**Dataset records**
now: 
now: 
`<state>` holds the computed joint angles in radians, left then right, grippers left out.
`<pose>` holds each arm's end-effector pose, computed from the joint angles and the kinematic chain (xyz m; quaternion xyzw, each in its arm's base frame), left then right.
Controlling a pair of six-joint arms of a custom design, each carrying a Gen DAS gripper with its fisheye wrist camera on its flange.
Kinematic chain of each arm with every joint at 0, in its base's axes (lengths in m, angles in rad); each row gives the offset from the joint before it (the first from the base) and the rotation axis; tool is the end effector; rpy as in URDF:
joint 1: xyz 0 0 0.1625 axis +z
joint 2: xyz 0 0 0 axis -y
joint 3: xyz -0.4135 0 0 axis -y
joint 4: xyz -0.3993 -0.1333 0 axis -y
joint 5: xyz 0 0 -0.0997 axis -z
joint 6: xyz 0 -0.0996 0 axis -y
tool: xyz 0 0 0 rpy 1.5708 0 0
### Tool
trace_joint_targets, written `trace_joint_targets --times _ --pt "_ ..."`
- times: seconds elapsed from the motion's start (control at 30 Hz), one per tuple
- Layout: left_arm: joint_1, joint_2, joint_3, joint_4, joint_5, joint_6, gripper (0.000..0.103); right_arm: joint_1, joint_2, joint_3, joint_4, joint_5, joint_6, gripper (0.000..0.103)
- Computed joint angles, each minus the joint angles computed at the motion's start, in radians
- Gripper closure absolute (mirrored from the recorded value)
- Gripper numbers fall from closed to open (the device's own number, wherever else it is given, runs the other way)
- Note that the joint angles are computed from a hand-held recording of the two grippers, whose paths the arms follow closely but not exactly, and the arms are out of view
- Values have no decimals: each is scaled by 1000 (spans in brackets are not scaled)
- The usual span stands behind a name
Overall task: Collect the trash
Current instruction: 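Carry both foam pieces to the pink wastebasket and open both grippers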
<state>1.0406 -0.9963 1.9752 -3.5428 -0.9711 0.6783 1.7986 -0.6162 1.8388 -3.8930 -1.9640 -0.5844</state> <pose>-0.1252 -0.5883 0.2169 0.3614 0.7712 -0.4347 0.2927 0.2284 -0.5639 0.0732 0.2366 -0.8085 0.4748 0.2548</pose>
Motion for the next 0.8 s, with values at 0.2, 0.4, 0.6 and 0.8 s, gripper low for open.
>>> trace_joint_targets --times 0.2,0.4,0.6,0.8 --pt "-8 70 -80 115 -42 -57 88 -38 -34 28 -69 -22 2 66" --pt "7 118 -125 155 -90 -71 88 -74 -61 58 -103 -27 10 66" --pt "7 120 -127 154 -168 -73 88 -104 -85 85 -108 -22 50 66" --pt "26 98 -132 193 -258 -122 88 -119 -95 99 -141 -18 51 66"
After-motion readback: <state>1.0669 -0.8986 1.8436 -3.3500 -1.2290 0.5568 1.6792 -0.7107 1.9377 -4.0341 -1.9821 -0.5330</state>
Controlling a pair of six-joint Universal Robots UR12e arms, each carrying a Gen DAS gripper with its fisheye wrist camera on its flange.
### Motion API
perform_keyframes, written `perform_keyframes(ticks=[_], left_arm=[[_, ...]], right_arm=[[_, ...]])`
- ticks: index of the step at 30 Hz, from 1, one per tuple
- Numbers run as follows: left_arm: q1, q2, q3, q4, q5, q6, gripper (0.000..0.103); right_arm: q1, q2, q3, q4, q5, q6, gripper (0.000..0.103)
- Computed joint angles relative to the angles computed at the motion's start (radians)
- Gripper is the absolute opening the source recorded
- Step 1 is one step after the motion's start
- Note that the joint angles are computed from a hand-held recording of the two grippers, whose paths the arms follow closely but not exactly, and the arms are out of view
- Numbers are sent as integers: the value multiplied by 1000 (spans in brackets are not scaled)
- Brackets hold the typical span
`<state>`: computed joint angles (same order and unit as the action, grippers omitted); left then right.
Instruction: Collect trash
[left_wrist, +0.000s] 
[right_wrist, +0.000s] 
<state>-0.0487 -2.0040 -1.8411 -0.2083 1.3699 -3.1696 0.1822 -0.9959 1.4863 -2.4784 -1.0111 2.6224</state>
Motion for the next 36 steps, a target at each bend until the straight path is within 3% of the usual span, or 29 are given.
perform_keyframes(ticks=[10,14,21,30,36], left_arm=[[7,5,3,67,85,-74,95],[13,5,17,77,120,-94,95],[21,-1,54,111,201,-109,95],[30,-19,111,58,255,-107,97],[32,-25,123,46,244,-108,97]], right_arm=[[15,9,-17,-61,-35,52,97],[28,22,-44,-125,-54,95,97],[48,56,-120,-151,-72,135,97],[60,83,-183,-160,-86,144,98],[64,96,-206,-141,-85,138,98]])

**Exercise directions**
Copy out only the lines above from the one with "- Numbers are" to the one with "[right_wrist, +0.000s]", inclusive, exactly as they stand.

**Answer space**
- Numbers are sent as integers: the value multiplied by 1000 (spans in brackets are not scaled)
- Brackets hold the typical span
`<state>`: computed joint angles (same order and unit as the action, grippers omitted); left then right.
Instruction: Collect trash
[left_wrist, +0.000s] 
[right_wrist, +0.000s] 

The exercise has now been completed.